Problem to work on -> The lines from the top of the data down to the line with "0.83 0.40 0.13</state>" should be repeated exactly, both ends included.

--- Supplied records ---

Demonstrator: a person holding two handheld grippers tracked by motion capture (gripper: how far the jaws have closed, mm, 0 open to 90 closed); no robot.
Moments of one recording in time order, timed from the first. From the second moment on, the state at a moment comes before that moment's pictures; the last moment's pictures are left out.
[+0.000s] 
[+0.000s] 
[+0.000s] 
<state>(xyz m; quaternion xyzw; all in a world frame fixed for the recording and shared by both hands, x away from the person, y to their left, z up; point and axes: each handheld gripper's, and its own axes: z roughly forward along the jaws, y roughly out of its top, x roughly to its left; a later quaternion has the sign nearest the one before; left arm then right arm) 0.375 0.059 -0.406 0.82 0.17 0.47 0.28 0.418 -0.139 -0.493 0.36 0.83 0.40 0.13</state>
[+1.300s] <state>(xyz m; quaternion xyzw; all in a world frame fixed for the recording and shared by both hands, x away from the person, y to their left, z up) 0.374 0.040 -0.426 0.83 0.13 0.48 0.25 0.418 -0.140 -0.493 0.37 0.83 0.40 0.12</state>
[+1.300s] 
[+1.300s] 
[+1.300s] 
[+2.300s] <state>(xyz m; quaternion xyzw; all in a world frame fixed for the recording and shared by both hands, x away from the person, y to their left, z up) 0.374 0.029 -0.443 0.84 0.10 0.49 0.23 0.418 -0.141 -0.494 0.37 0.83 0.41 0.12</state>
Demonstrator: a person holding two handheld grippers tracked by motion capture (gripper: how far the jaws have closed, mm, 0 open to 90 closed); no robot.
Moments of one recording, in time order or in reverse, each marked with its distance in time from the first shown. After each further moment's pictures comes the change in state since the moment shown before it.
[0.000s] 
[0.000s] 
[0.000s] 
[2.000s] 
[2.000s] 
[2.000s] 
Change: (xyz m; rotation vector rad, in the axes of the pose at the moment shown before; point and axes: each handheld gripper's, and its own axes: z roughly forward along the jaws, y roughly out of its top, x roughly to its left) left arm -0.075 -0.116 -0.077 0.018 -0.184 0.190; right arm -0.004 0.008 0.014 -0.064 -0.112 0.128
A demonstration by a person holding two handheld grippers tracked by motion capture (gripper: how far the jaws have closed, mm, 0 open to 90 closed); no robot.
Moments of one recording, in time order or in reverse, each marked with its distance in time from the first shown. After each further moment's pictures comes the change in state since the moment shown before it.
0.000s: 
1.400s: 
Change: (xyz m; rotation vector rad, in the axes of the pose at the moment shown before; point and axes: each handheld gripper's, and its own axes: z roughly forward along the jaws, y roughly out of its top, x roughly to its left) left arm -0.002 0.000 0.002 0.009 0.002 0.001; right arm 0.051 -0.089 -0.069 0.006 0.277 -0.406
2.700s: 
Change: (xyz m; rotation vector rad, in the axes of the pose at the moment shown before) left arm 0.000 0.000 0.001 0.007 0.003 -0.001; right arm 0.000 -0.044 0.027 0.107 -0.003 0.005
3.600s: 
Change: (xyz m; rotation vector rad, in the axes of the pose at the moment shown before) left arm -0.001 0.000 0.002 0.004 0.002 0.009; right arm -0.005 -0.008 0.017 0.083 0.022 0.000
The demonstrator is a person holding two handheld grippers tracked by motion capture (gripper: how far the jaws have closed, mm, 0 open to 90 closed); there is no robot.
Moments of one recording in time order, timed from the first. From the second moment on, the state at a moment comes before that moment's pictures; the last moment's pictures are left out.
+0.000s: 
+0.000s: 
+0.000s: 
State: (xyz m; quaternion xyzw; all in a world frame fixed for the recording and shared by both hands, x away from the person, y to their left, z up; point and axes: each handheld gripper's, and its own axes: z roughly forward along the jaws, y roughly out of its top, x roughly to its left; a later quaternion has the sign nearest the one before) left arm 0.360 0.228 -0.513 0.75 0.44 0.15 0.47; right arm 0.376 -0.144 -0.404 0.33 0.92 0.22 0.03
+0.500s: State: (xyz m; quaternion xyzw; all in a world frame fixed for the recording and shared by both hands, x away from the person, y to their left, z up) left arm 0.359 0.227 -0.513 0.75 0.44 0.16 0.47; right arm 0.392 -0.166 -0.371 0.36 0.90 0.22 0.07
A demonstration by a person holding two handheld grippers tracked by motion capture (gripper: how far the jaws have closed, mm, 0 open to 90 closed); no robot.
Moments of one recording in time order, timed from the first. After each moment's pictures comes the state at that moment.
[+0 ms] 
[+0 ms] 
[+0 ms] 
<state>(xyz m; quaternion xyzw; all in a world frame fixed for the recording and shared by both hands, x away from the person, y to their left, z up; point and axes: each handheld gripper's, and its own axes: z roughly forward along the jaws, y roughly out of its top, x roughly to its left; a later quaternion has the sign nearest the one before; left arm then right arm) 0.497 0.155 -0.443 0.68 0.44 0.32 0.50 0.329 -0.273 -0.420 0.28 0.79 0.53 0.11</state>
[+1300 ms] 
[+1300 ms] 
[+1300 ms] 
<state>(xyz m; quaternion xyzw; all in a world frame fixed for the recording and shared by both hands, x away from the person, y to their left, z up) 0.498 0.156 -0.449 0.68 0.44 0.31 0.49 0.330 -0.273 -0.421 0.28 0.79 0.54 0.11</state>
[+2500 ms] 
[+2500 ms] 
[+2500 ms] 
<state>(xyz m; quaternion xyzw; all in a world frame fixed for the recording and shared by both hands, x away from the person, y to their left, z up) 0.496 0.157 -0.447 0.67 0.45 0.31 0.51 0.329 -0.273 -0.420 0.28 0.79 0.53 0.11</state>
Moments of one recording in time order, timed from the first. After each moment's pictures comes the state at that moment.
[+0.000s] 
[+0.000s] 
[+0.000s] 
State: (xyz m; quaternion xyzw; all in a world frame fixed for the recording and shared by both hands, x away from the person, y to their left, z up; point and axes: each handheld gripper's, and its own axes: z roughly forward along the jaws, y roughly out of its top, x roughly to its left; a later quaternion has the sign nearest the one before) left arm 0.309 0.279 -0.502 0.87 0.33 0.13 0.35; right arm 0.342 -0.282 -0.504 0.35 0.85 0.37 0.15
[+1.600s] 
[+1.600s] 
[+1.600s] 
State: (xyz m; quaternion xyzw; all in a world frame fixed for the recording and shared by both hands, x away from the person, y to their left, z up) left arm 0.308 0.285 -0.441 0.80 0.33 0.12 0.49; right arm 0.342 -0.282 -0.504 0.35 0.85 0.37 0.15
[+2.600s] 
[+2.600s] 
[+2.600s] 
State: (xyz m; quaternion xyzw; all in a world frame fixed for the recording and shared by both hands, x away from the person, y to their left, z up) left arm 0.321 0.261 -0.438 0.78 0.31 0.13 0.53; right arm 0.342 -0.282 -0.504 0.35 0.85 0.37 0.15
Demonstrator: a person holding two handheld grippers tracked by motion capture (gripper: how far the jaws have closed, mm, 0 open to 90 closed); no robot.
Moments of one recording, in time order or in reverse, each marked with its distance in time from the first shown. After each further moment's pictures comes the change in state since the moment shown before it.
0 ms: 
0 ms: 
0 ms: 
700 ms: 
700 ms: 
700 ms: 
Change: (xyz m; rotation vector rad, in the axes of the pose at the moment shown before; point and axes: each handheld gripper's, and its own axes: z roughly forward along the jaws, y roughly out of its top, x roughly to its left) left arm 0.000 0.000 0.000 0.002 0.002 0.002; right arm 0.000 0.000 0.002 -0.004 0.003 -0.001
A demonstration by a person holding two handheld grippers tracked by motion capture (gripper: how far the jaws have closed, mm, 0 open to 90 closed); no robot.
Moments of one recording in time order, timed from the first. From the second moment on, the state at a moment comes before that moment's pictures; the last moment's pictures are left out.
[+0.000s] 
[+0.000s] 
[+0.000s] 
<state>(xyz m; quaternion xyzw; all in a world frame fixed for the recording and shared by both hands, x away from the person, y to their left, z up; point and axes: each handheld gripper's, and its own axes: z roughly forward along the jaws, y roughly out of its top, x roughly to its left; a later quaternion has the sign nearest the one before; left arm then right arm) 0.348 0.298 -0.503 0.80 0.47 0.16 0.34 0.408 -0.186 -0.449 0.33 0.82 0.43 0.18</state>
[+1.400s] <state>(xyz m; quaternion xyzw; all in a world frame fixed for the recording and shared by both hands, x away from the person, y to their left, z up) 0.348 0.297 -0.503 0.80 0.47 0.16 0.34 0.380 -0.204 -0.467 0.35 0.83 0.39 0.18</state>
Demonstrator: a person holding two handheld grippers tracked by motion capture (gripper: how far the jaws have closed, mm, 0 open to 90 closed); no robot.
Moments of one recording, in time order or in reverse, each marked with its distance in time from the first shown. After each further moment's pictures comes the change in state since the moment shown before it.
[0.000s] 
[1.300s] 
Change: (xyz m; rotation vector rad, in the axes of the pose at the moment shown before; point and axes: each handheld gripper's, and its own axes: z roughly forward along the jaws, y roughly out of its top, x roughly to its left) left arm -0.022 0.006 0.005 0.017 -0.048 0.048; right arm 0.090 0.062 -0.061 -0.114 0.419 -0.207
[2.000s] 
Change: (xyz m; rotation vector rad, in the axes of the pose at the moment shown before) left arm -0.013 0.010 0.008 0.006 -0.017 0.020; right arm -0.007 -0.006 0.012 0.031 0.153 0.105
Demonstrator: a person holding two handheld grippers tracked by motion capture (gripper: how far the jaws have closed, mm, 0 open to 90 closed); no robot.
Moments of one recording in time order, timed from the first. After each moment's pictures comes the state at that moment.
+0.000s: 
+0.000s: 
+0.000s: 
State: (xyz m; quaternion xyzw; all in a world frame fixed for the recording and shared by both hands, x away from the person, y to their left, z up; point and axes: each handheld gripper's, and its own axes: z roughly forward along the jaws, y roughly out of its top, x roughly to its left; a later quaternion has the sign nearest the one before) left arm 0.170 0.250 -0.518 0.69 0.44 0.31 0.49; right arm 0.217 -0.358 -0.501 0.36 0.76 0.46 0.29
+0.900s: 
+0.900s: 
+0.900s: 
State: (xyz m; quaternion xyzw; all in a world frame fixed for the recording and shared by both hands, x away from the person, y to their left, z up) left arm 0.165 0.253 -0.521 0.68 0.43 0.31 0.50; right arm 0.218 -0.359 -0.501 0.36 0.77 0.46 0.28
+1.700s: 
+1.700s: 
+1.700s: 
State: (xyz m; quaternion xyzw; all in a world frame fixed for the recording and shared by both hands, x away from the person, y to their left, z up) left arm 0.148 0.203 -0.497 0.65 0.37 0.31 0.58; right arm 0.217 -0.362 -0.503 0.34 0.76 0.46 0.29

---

Task answer ->
Demonstrator: a person holding two handheld grippers tracked by motion capture (gripper: how far the jaws have closed, mm, 0 open to 90 closed); no robot.
Moments of one recording in time order, timed from the first. From the second moment on, the state at a moment comes before that moment's pictures; the last moment's pictures are left out.
[+0.000s] 
[+0.000s] 
[+0.000s] 
<state>(xyz m; quaternion xyzw; all in a world frame fixed for the recording and shared by both hands, x away from the person, y to their left, z up; point and axes: each handheld gripper's, and its own axes: z roughly forward along the jaws, y roughly out of its top, x roughly to its left; a later quaternion has the sign nearest the one before; left arm then right arm) 0.375 0.059 -0.406 0.82 0.17 0.47 0.28 0.418 -0.139 -0.493 0.36 0.83 0.40 0.13</state>

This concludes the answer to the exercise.